RUTE SERRA |
Vermelha, de acesso árduo e beligerante. Como o planeta e o deus romano Marte. Assim é a Coreia do Norte. Formatados ao estilo de vida ocidental, de país desenvolvido, europeu, democrático, é impossível olhar para a Coreia do Norte, sem ficar com os olhos em bico. A peça teatral a que o país se submete, para a qual o Ocidente paga bilhete para assistir, de plateia, desenvolve-se num cenário de praça de armas, com figurantes absortos, e personagens principais abduzidas de um livro da Marvel.
O país sobrevive, envolto numa mentalidade oclusa, estigma dos sucessivos traumas causados pelos interesses geopolíticos e económicos, a que países como a Rússia, a China, o Japão e os Estados Unidos da América (EUA), a submeteram.
Com efeito, foi no colonialismo japonês que a Coreia “encontrou a sua cor”. Em plena Segunda Guerra Mundial, face ao ataque russo, perpetrado aos japoneses naquela região, entretanto derrotados pelos EUA, a Coreia foi dividida, tendo a linha divisória, ficado historicamente conhecida, como paralelo 38.
Os comités revolucionários, nascidos da guerrilha anti-japonesa, levaram à proclamação do Estado Comunista da República Democrática Popular da Coreia (Coreia do Norte), em 6 de setembro de 1945, liderada pelo jovem revolucionário Kim Il-Sung.
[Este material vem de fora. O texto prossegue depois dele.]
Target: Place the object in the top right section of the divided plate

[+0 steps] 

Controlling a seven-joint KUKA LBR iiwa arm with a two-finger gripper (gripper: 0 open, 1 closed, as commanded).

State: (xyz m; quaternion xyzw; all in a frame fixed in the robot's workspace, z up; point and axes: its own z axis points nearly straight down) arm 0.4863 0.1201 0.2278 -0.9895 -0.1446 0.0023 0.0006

Foi o início de uma sucessão dinástica de poder.
A ocupação do sul da Coreia pelos norte-americanos, deu origem ao extermínio massivo de cidades, infraestruturas e pessoas. Intoxicados em “napalm”, ameaçados por corredores radioativos de quilómetros, junto à fronteira com a China e coagidos com a presença de armamento atómico estacionado na Coreia do Sul, os coreanos sofrem de trauma de guerra. Foi este processo traumático, que provocou o emergir de uma liderança, fortemente marcada pelo culto de personalidade.
No rescaldo do conflito, encontramos uma Coreia do Norte apoiada pela China e pela Rússia, -por necessidade, mais do que por convicção - que afirma dois conceitos, um de natureza política, o outro militar, fundamentais para a definição daquela que é a sua matriz identitária mais genuína: o conceito ideológico de socialismo “juche”, idealizado pelo “Grande Líder” e “Presidente Eterno”, enfático dos valores da independência e da autoconfiança; e o conceito de s”ongun”, estandarte da prioridade militar como estratégia de sobrevivência.
Mas afinal a que Marcha Penosa, a plataforma dita civilizada, votou aquele Povo? Para além da física, a emocional é a mais impactante. Carecidos de noção sobre as reais ameaças, marcham por aquela Via Láctea, unidos - assim protegidos, com destino a um vácuo, onde, acreditam, encontrarão uma espécie de nirvana. Imbuídos da doutrina sobre estratégia política, de desenvolvimento de armas nucleares, conhecida como “linha byungjin”, anunciada pelo “Grande Sucessor” Kim Jong-Un, em 2012, creem de modo puro.
De facto, não assistimos, para além de condenações retóricas e sanções simbólicas, a ações substanciais que se demonstrem eficazes a findar a atitude propagandista de programas nucleares, alardeada pelo “Estado Pária” - como os EUA, à Coreia do Norte, preferem referir-se - ainda que com respeito pelos direitos humanos. Serão as ameaças norte-coreanas aptas a legitimar a presença dos EUA na região? Existirá uma verdadeira intenção, de estabelecer uma ativa agenda política?
Do congresso do Partido dos Trabalhadores, não se esperam laivos de discernimento do “Grande Sol do Século XXI”, mas tão-só uma festa de confirmação da sua coroação oficial. E a impossibilidade, enquanto aquele durar, de casar ou morrer.